The influence of genetic polymorphisms on population variability in six xenobiotic-metabolizing enzymes.

This review provides variability statistics for polymorphic enzymes that are involved in the metabolism of xenobiotics. Six enzymes were evaluated: cytochrome P-450 (CYP) 2D6, CYP2E1, aldehyde dehydrogenase-2 (ALDH2), paraoxonase (PON1), glutathione transferases (GSTM1, GSTT1, and GSTP1), and N-acetyltransferases (NAT1 and NAT2). The polymorphisms were characterized with respect to (1) number and type of variants, (2) effects of polymorphisms on enzyme function, and (3) frequency of genotypes within specified human populations. This information was incorporated into Monte Carlo simulations to predict the population distribution and describe interindividual variability in enzyme activity. The results were assessed in terms of (1) role of these enzymes in toxicant activation and clearance, (2) molecular epidemiology evidence of health risk, and (3) comparing enzyme variability to that commonly assumed for pharmacokinetics. Overall, the Monte Carlo simulations indicated a large degree of interindividual variability in enzyme function, in some cases characterized by multimodal distributions. This study illustrates that polymorphic metabolizing systems are potentially important sources of pharmacokinetic variability, but there are a number of other factors including blood flow to liver and compensating pathways for clearance that affect how a specific polymorphism will alter internal dose and toxicity. This is best evaluated with the aid of physiologically based pharmacokinetic (PBPK) modeling. The population distribution of enzyme activity presented in this series of articles serves as inputs to such PBPK modeling analyses.

Genetic polymorphism in N-Acetyltransferase (NAT): Population distribution of NAT1 and NAT2 activity.

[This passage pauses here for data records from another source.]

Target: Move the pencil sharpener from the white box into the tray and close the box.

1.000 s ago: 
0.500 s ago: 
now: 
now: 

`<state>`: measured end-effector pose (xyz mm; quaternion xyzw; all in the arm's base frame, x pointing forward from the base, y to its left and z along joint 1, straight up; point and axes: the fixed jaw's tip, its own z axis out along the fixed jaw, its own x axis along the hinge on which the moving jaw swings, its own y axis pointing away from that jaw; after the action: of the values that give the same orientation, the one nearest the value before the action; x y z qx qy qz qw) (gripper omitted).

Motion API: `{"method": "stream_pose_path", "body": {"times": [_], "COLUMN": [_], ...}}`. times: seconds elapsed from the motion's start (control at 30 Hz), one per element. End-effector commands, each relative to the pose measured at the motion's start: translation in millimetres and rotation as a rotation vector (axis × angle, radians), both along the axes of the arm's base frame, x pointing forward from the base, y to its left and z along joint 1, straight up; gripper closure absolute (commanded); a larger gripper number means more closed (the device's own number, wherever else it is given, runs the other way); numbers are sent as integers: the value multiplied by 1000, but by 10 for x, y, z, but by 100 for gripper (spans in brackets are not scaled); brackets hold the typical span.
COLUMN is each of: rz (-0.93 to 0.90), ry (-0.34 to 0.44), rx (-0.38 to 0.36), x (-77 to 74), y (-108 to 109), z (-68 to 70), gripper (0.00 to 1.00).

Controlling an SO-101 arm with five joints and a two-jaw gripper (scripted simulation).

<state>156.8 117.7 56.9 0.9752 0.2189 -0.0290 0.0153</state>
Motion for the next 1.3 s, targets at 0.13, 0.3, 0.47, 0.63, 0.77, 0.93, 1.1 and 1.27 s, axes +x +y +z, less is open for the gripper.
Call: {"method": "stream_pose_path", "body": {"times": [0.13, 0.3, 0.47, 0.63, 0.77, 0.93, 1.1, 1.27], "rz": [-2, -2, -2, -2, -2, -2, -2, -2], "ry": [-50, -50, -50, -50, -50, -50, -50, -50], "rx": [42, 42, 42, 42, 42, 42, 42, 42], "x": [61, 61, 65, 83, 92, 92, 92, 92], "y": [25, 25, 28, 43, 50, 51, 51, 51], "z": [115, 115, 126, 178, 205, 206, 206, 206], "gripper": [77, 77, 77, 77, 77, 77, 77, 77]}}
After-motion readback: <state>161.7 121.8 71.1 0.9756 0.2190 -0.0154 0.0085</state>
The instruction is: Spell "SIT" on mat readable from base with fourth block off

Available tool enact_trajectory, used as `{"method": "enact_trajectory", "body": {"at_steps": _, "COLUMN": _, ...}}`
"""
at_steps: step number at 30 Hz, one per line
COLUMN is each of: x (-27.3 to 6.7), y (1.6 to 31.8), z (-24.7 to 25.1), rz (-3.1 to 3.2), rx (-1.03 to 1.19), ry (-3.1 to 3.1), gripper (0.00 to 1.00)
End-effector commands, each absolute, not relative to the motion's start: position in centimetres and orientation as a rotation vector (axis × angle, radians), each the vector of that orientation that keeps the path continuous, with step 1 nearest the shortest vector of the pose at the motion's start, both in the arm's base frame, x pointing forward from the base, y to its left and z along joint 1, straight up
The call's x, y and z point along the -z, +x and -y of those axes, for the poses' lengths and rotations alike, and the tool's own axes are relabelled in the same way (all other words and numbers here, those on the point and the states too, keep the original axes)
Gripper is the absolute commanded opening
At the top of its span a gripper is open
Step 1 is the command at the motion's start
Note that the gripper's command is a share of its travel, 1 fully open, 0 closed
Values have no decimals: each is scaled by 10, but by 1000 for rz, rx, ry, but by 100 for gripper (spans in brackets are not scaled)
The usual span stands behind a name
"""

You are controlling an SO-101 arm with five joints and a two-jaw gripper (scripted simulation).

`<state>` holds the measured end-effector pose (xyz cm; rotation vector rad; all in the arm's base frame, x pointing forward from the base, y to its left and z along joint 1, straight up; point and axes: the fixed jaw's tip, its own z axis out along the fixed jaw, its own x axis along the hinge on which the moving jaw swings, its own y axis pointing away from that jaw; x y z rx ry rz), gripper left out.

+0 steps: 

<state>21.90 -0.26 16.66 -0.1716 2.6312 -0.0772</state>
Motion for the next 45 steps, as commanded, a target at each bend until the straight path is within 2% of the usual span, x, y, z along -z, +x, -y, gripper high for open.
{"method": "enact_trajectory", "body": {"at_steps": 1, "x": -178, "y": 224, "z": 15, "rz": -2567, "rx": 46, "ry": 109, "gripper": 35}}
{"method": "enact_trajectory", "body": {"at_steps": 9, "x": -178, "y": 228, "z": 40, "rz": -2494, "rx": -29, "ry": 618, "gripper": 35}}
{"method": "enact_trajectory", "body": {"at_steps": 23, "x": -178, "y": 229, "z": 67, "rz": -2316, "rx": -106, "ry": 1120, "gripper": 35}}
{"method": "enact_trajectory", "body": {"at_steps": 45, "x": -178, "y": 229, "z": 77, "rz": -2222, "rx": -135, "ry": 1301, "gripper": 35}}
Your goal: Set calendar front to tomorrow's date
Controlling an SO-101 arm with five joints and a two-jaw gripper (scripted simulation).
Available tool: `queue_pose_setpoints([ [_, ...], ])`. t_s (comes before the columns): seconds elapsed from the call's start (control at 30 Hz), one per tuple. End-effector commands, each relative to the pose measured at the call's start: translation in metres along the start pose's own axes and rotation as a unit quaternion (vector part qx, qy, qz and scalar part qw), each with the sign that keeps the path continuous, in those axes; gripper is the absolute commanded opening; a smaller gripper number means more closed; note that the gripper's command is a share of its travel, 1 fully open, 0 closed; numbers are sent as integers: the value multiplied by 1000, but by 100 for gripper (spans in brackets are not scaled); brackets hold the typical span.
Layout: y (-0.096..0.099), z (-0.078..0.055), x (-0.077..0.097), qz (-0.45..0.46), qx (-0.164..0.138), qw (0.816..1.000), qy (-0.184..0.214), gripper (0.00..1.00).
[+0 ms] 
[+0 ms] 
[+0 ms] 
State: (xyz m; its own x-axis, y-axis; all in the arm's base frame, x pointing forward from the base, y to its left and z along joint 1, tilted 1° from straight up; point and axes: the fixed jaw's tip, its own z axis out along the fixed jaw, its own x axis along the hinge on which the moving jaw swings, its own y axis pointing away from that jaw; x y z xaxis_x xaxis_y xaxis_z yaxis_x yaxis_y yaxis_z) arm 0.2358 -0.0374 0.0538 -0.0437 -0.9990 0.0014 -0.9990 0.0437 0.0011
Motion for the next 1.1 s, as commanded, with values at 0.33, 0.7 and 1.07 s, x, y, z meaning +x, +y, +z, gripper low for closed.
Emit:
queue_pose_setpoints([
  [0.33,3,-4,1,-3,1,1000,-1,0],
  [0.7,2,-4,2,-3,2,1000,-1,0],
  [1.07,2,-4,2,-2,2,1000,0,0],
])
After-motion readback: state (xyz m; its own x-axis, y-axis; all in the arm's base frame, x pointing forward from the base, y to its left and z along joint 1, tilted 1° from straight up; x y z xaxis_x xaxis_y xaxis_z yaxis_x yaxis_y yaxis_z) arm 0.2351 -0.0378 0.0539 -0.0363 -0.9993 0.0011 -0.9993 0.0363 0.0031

N-Acetyltransferases (NAT) are key enzymes in the conjugation of certain drugs and other xenobiotics with an arylamine structure. Polymorphisms in NAT2 have long been recognized to modulate toxicity produced by the anti-tubercular drug isoniazid, with molecular epidemiologic studies suggesting a link between acetylator phenotype and increased risk for bladder cancer. Recent evidence indicates that the other major NAT isozyme, NAT1, is also polymorphic. The current analysis characterizes the main polymorphisms in both NAT2 and NAT1 in terms of their effect on enzyme activity and frequency in the population. Multiple NAT2 alleles (NAT2*5, *6, *7, and *14) have substantially decreased acetylation activity and are common in Caucasians and populations of African descent. In these groups, most individuals carry at least one copy of a slow acetylator allele, and less than 10% are homozygous for the wild type (fast acetylator) trait. Incorporation of these data into a Monte Carlo modeling framework led to a population distribution of NAT2 activity that was bimodal and associated with considerable variability in each population assessed. The ratio of the median to the first percentile of NAT2 activity ranged from 7 in Caucasians to 18 in the Chinese population. This variability indicates the need for more quantitative approaches (e.g., physiologically based pharmacokinetic [PBPK] modeling) to assess the full distribution of internal dose and adverse responses to aromatic amines and other NAT2 substrates. Polymorphisms in NAT1 are generally associated with relatively minor effects on acetylation function, with Monte Carlo analysis indicating less interindividual variability than seen in NAT2 analysis.